Venkatasubramanian, V. - Presenter, Columbia University
The revitalization of artificial intelligence (AI) over the last decade due to the dramatic progress in data science has caused resurgence in the development of machine learning methods for materials science. The Holy Grail in materials science is to be able to design and/or discover new materials with desired macroscopic properties rationally, systematically, and quickly, rather than by the slow and expensive trial-and-error Edisonian approach that has dominated for decades. To accomplish this, one has to solve two different but related problems: (i) the forward problem, where one predicts the material properties given the structure or formulation, and (ii) the inverse problem, where one determines the appropriate material structure or formulation given the desired properties. AI methods have the potential to address this challenge in important ways.

However, applying AI to materials science is not new – it has a 35-year history and a rich literature. The forward-inverse conceptual framework, for instance, and its solution using hybrid neural networks and directed evolution, was demonstrated in 1992. What is exciting now is the ability to do all this more easily for more complicated materials due to the availability of powerful and user-friendly hardware and software environments, and, of course, plenty of data.

I classify the materials design problems into three categories – “easy”, “hard”, and “harder” classes. They correspond to the “good”, the “bad”, and the “ugly” problems, or the other way around, depending on your persuasion. The relatively “easy” ones are those where there is plenty of data that can be analyzed using off-the-shelf machine learning tools – for example, many structure-to-property prediction problems fall into this class. These can be, and are being, addressed right now. The “hard” problems are those which require combining first-principles knowledge of the underlying physics and/or chemistry with data-driven methods. Although researchers demonstrated how to do this a couple of decades ago, much work still remains to be accomplished to do this systematically and quickly for wider impact. This might take another decade or so.
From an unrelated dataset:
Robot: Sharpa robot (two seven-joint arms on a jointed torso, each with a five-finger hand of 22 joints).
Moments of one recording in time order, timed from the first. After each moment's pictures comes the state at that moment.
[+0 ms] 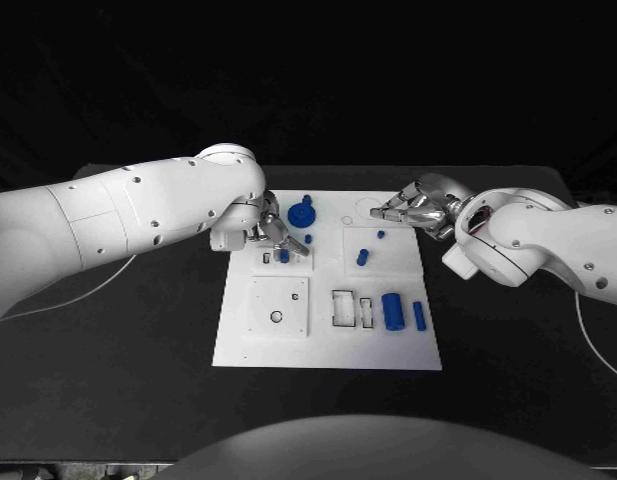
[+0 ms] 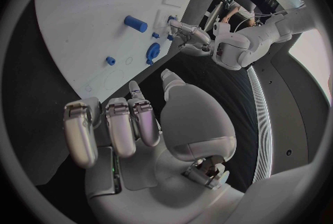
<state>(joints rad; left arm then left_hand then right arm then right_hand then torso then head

Harder still is the last class, where one needs to develop domain-specific representations, languages, compilers, ontologies, molecular structure search engines, etc. – i.e., domain-specific “Watson-like” materials discovery engines. These really interesting and intellectually challenging problems would require going beyond purely data-centric machine learning, despite all the current excitement, and leveraging other knowledge representation and reasoning methods from the earlier phases of AI. They would require a proper integration of symbolic reasoning with data- driven processing. This might take a couple of decades to accomplish for extensive and routine usage. I will discuss these challenges and opportunities using materials design examples.